26th Mar 2013



The appellants (K) appealed against a decision that the respondent management company (C) was not estopped from seeking to recover ground rent from them.

K held the leasehold interest in a flat within a residential development. Under the lease, they covenanted to pay an annual ground rent of £100 and a service charge. The leaseholder subsequently indicated its intention to dispose of the reversion. In August 2006, the residents' association wrote to the tenants asking them to indicate whether they would like to participate in the acquisition of what was described, inaccurately, as the "freehold". The letter referred to the "benefits of owning the freehold" as including "no ground rent to pay". K indicated that they would like to participate. The residents' association set up C to acquire the reversion and act as managing agent. C acquired the reversion and informed the tenants that it had decided to continue to charge the £100 ground rent in order to build up a fund to cover accountancy and legal fees and other eventualities. K refused to pay the ground rent due. C issued proceedings to recover arrears of rent and service charges. K contended that they had a defence of promissory estoppel based on the representations in the letter of August 2006. The judge found that K had fundamentally misunderstood the effect on the existing lease of the acquisition of what was described as the freehold, and interpreted the letter as a statement of the effect of purchasing the reversion rather than as a statement of what C itself intended to do in respect of tenants' liabilities under the existing lease. He concluded that, because of their misunderstanding, K had not materially relied upon the representation in an unequivocal way so as to establish a promissory estoppel binding on C. It fell to be determined whether the August 2006 letter had made an unequivocal promise to abolish the ground rent or was simply a list of the potential benefits which would come from a purchase of the reversion.

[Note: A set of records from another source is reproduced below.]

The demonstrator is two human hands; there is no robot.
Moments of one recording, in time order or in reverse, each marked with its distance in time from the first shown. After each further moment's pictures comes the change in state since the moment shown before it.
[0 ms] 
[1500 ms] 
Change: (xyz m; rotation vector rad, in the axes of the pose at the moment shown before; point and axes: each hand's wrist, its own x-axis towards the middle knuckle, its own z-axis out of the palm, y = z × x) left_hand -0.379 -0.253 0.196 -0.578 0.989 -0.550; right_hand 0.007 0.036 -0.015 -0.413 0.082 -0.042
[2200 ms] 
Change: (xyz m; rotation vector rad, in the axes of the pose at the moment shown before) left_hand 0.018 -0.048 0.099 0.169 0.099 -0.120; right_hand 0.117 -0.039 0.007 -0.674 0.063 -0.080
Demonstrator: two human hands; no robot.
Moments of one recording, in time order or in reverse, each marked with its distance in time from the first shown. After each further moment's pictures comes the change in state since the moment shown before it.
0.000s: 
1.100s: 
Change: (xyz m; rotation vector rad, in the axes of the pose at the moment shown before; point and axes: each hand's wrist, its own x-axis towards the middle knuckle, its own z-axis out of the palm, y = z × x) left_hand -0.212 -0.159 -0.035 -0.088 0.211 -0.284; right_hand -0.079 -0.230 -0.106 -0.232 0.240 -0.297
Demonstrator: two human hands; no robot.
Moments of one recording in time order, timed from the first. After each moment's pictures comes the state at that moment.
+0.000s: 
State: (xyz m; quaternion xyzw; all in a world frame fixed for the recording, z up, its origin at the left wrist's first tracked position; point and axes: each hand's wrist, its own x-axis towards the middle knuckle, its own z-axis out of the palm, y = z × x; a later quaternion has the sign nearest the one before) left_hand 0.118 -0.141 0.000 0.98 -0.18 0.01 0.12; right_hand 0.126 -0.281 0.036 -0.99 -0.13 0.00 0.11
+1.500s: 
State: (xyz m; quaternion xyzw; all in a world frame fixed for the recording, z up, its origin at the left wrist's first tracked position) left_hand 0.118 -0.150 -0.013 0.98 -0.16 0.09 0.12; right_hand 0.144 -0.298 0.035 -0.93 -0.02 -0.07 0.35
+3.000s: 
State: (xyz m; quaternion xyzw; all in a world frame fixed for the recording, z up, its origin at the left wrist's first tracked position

C contended that the contents of the August 2006 letter had to be read in the context of being sent by the residents' association in an attempt to gauge the level of support amongst tenants for a possible acquisition of the freehold (as it was described), where there was no certainty of any such bid succeeding or any certainty as to whether the acquisition would be affordable. C argued that the financial constraints it would face once it became the landlord were unpredictable, so that the letter had to be read as no more than a summary of the potential benefits which could flow from owning the reversion rather than an unqualified promise of what it would do if successful in the purchase, and that any reasonable reader of the letter would have regarded them as, at most, stated aims rather than promised outcomes. K submitted that the letter contained the clear inference that tenants who participated in the purchase would not continue to pay ground rent, and that the letter had been sent for the purpose of inducing tenants to support the purchase.


In order to found a promissory estoppel the representation or promise had to be clear and unambiguous, Low v Bouverie [1891] 3 Ch. 82 and Woodhouse AC Israel Cocoa SA v Nigerian Produce Marketing Co Ltd [1972] A.C. 741 followed. The August 2006 letter did not promise anything. Even putting aside its obvious conditionality on the successful completion of the purchase, the fact that it was written well in advance of any possible acquisition and without the benefit of detailed knowledge of the financial position that would obtain once a purchase had taken place pointed to it being little more than a list of possible potential benefits rather than a guarantee or promise of what would be done. The real purpose of acquiring the reversion was to enable the leases of the participating tenants to be replaced by new leases for significantly longer terms, which was something of real value to all the tenants. The residents' association was not promising that a participating tenant would have his existing ground rent waived; it was referring to what could be the terms of the new lease, which would have to be considered by C and the residents' association once they were in charge of the estate. It would not have been reasonable for K to have relied on the contents of the letter as promising them a new lease with no ground rent. The contents of the letter were incapable of forming a safe foundation for any kind of estoppel (see paras 23-26, 31-34 of judgment).

Appeal dismissed.


The reference to "no ground rent to pay" in a letter from a residents' association to tenants concerning the possibility of acquiring the reversion of a residential development concerned only a potential benefit which might come from a purchase of the reversion and was not a clear representation for the purpose of inducing tenants to support the purchase. Tenants were therefore unable to rely on the letter as estopping the management company from subsequently seeking to recover ground rent from them.